If you want to process streamed results outside of the SlideRule Python Client, then a brief description of the format of the data follows. For additional guidance, the hidden functions inside the sliderule.py source code provide the code which performs the stream processing for the SlideRule Python Client.

Each response record is formatted as: where,

record header 64-bit big endian structure providing the version and length of the record: <version:16 bits>.

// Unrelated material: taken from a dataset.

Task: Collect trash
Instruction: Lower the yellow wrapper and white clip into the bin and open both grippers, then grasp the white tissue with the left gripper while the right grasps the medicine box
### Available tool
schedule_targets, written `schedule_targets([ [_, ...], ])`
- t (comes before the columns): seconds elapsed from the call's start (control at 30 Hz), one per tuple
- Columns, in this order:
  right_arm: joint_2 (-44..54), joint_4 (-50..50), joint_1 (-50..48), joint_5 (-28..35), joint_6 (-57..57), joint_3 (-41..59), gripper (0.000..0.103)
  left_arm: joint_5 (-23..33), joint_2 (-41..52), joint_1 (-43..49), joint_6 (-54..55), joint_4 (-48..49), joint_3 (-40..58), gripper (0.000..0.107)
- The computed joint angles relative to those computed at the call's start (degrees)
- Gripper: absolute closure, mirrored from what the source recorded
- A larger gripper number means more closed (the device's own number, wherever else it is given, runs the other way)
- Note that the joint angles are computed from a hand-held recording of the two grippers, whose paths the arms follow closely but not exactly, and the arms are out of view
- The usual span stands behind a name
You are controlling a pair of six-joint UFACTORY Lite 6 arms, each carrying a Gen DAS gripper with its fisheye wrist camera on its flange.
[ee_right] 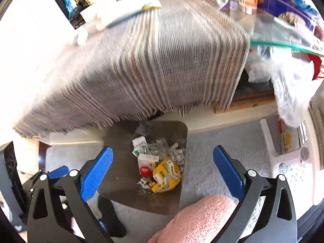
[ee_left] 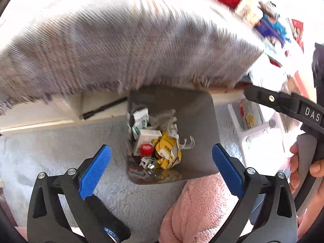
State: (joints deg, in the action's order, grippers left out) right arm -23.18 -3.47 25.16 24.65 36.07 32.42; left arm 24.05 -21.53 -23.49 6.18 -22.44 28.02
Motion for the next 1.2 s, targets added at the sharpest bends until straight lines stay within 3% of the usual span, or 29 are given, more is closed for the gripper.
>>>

record type null-terminated ASCII string containing the name of the record type

record data binary contents of data

In order to know how to process the contents of the record data, the user must perform an additional query to the SlideRule definition service, providing the record type. The definition service returns a JSON response object that provides a format definition of the record type that can be used by the client to decode the binary record data. The format of the definition response object is:

{
    "__datasize": # minimum size of record
    "field_1":
    {
        "type": # data type (see sliderule.basictypes for full definition), or record type if a nested structure
        "elements": # number of elements, 1 if not an array
        "offset": # starting bit offset into record data
        "flags": # processing flags - LE: little endian, BE: big endian, PTR: pointer
    },
    ...
    "field_n":
    {
        ...
    }
}

Parquet

Most SlideRule endpoints support streaming the data back as an Apache Arrow supported file (parquet, geoparquet, csv, feather). The interface to SlideRule is still the streaming interface described above, but that interface is used only to transport the Apache Arrow file which is then subsequently reconstructed in the client and presented to the user. In later sections, the output parameter options will be discussed in more detail, and they describe how these different output formats and options can be specified.